Proton VPN is pretty comprehensive in this regard. As one of the most secure VPNs, it runs its own DNS servers and gives users a suite of solutions to counteract privacy threats like leaks. There's a kill switch to keep your web traffic from being transmitted outside of your VPN tunnel, for example, and procedures to mitigate IPv6 and WebRTC-related vulnerabilities.

On top of that, some VPNs offer DNS filtering tools (e.g. NetShield) that can block malware capable of changing your network’s DNS so you’re rerouted to fraudulent websites.

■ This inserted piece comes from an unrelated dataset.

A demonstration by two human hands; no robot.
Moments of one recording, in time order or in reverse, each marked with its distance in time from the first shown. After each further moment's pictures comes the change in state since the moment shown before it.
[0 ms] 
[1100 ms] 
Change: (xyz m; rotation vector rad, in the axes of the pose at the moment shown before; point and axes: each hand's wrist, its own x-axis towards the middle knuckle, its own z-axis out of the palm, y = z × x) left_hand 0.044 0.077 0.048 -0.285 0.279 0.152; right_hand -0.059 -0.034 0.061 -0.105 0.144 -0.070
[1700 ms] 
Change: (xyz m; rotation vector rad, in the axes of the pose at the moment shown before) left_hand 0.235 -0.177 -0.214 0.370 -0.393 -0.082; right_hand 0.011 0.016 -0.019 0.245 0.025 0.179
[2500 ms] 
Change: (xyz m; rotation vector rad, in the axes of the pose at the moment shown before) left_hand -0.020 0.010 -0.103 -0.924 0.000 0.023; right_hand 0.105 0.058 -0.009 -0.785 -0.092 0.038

You can tinker with your own DNS settings, which might include adopting a custom DNS resolver like Cloudflare (1.1.1.1), and manually changing your own settings across multiple systems. If you have the technical know-how, why not?

For novices, though, there’s a high possibility of misconfiguration that can hinder your VPN’s own leak prevention measures and result in DNS leaks to keep on happening.

Using a reputable VPN with DNS leak protection is often the easiest option – especially as many of them offer comprehensive privacy safeguards you can activate at the touch of a button.